═════ RAW DATA

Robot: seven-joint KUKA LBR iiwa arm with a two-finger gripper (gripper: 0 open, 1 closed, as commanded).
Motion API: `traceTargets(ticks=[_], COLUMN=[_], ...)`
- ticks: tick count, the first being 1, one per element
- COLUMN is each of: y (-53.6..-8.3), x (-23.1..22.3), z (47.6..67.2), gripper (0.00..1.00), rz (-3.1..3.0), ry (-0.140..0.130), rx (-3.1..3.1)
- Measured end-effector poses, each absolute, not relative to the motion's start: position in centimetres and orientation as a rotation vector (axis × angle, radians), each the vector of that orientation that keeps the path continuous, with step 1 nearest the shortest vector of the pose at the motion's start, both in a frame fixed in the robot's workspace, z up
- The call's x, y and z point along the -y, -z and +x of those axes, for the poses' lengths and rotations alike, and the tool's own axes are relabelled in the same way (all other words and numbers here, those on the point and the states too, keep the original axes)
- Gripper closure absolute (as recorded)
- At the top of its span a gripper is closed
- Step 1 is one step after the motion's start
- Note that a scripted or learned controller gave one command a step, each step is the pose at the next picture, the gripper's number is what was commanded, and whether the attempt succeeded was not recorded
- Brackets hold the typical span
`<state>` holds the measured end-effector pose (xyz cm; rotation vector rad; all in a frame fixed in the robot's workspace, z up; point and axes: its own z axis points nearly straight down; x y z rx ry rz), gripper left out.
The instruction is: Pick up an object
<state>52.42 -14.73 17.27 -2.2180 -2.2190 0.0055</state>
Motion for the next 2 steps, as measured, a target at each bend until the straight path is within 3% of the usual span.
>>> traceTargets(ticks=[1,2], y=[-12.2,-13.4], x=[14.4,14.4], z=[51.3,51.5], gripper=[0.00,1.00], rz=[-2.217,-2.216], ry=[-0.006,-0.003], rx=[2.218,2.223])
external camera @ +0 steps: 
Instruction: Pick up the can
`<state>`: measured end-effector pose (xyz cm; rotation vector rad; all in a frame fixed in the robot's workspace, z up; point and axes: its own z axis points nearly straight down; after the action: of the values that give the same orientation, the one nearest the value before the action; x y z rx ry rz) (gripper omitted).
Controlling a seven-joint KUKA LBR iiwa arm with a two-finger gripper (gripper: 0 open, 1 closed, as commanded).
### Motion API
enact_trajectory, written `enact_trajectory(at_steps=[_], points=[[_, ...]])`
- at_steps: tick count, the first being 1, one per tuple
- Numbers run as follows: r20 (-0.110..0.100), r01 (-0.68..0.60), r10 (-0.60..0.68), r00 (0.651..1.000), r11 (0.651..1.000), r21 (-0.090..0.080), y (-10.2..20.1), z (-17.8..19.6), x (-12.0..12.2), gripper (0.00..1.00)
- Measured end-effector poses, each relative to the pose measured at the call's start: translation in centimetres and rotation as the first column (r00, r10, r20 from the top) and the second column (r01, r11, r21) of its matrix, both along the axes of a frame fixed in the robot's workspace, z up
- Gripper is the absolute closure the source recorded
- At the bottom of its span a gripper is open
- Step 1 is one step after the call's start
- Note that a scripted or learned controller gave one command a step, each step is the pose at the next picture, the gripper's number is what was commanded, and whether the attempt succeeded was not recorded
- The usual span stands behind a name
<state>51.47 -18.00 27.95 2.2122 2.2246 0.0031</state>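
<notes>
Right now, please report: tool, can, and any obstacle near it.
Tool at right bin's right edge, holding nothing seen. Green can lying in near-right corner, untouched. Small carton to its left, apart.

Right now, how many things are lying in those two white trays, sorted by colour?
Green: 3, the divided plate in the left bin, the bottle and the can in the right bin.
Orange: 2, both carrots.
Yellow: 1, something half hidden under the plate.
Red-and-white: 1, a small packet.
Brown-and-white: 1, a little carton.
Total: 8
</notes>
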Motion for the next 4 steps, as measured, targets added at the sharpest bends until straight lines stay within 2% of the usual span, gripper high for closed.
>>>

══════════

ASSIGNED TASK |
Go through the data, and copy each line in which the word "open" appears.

WORKED SOLUTION |
Robot: seven-joint KUKA LBR iiwa arm with a two-finger gripper (gripper: 0 open, 1 closed, as commanded).
Controlling a seven-joint KUKA LBR iiwa arm with a two-finger gripper (gripper: 0 open, 1 closed, as commanded).
- At the bottom of its span a gripper is open

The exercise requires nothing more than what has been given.